Your assignment: Drop the images, then output the listing exactly.

________________________________________

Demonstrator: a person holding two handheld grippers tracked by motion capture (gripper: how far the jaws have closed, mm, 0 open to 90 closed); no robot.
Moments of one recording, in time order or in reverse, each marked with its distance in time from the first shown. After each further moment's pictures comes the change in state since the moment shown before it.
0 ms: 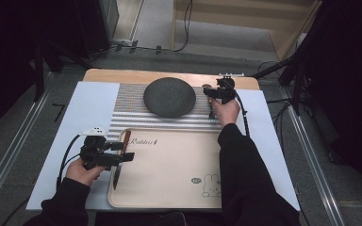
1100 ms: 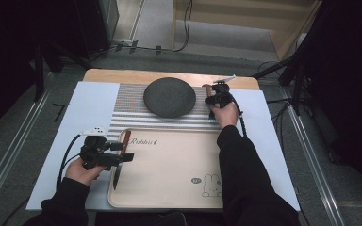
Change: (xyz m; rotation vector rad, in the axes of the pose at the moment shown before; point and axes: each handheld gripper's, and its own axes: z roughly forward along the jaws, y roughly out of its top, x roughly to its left) left arm 0.002 0.000 0.001 0.017 0.013 -0.005; right arm 0.005 -0.011 0.015 0.253 -0.083 -0.025
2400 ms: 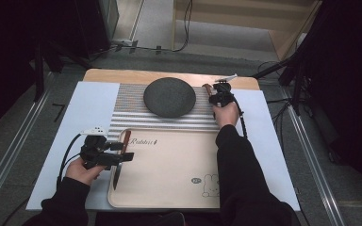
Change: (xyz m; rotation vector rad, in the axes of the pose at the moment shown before) left arm 0.002 0.001 0.001 0.004 0.006 -0.004; right arm -0.001 0.002 -0.013 -0.020 -0.039 0.003
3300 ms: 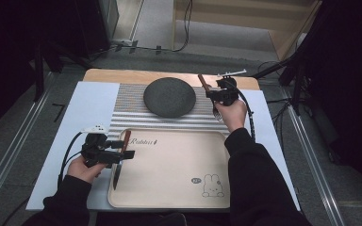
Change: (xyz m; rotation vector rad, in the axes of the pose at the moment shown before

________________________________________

Response area:
Demonstrator: a person holding two handheld grippers tracked by motion capture (gripper: how far the jaws have closed, mm, 0 open to 90 closed); no robot.
Moments of one recording, in time order or in reverse, each marked with its distance in time from the first shown. After each further moment's pictures comes the change in state since the moment shown before it.
0 ms: 
1100 ms: 
Change: (xyz m; rotation vector rad, in the axes of the pose at the moment shown before; point and axes: each handheld gripper's, and its own axes: z roughly forward along the jaws, y roughly out of its top, x roughly to its left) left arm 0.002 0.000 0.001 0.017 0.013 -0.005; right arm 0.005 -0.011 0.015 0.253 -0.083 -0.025
2400 ms: 
Change: (xyz m; rotation vector rad, in the axes of the pose at the moment shown before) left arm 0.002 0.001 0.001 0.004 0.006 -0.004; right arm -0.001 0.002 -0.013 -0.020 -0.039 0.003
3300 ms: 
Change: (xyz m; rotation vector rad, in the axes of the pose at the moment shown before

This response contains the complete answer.